The political subculture of anti-Obama leftists has entered a phase by this point in the Obama presidency where the truth of its worldview is so well-established to its own adherents that it requires no exposition. Tom Frank, an anti-Obama leftist, interviews Cornel West, another anti-Obama leftist, in a conversation so deeply marinated in shared assumptions that, at one point, both interviewer and interviewee agree that nobody disagrees with them. Frank asks West, “Is there anybody who thinks he’s progressive enough today? West replies, “Nobody I know. Not even among the progressive liberals.” What about maybe the 61 million people who voted for Mitt Romney? Some of them may even think Obama is too progressive.

West and Frank are certainly correct about one thing: Obama does not fully subscribe to their point of view, and he never has. When he ran as a pragmatist who understood the value of the market, Obama was not lying. A world where Cornel West could govern without any constraints would look very different from a world where Obama could govern without constraints. In that one sense, the left’s mistrust of Obama has a fully rational basis.

But West, and much of the American left, doesn’t merely believe that. It also believes that a world where Obama can govern without constraints is the actual world we live in, or, at least, a reasonable approximation thereof. More inspiring speeches, harder fighting, or some other unspecified application of willpower is all it would take to have forced Olympia Snowe to vote for a larger stimulus or Scott Brown to go along with tougher financial regulation. Because they cannot conceive of any limits to Obama's power, betrayal and haplessness are the only causes they can imagine for their distress. (West: "What I hear is that, '[Obama] pimped us.' I heard that a zillion times. 'He pimped us, brother West.'”)

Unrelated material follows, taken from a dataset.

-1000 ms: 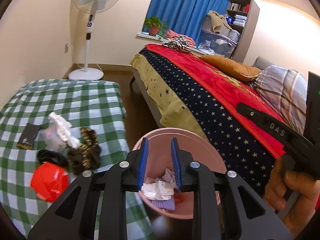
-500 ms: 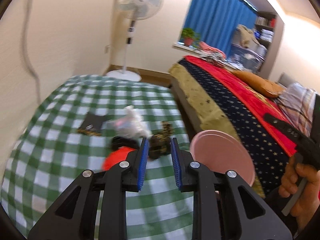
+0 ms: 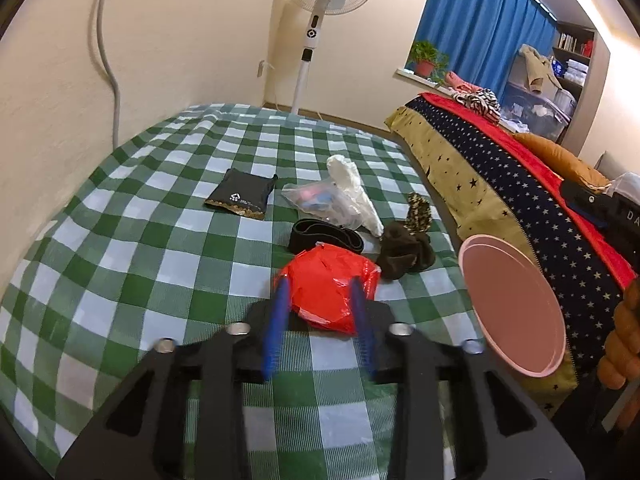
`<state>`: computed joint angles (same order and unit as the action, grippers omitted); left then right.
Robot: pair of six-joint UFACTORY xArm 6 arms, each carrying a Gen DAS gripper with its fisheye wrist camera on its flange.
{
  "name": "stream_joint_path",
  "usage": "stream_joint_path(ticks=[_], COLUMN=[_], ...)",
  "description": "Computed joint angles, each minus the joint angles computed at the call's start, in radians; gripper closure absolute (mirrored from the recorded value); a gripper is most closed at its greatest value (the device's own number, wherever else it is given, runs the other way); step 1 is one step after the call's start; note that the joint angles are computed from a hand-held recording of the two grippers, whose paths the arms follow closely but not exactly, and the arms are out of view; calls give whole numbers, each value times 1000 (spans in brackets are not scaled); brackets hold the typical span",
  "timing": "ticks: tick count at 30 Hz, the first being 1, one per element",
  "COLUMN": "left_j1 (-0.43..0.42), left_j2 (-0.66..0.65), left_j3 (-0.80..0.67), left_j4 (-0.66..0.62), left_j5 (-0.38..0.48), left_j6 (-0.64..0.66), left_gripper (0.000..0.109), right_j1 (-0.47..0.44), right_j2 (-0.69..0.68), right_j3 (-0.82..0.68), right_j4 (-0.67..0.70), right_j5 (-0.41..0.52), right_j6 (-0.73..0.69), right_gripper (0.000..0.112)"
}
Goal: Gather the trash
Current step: 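Move left tool to the red plastic bag while right tool returns to table, then close left tool on red plastic bag while right tool grasps leopard-print cloth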
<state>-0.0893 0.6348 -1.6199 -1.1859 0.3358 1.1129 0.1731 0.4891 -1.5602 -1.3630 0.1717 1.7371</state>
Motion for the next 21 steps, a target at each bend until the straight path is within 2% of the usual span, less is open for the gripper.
stream_joint_path(ticks=[5, 9, 14, 17, 18, 21], left_j1=[1, 18, 38, 36, 38, 44], left_j2=[62, 118, 172, 175, 176, 183], left_j3=[-65, -136, -202, -200, -204, -215], left_j4=[81, 180, 251, 258, 252, 225], left_j5=[15, 81, 173, 175, 182, 203], left_j6=[-107, -255, -378, -384, -379, -358], left_gripper=[50, 48, 48, 49, 57, 68], right_j1=[9, 15, 28, 51, 61, 83], right_j2=[87, 153, 223, 279, 298, 353], right_j3=[-75, -124, -175, -228, -247, -313], right_j4=[153, 317, 555, 758, 835, 993], right_j5=[-16, -34, -57, -47, -40, -6], right_j6=[-156, -329, -538, -733, -806, -961], right_gripper=[85, 85, 84, 83, 80, 76])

The field of political science, with its firm grasp of multiple veto points, the limits of rhetoric, and other structural realities of the federal government, is an alien field to the anti-Obama left. Its chosen field is history. (Michael Kazin's anti-Obama polemic in the New Republic likewise stays away from political science and lashes Obama with historical counterexamples.) Their version of history offers hackneyed, romanticized tales rather than the real thing.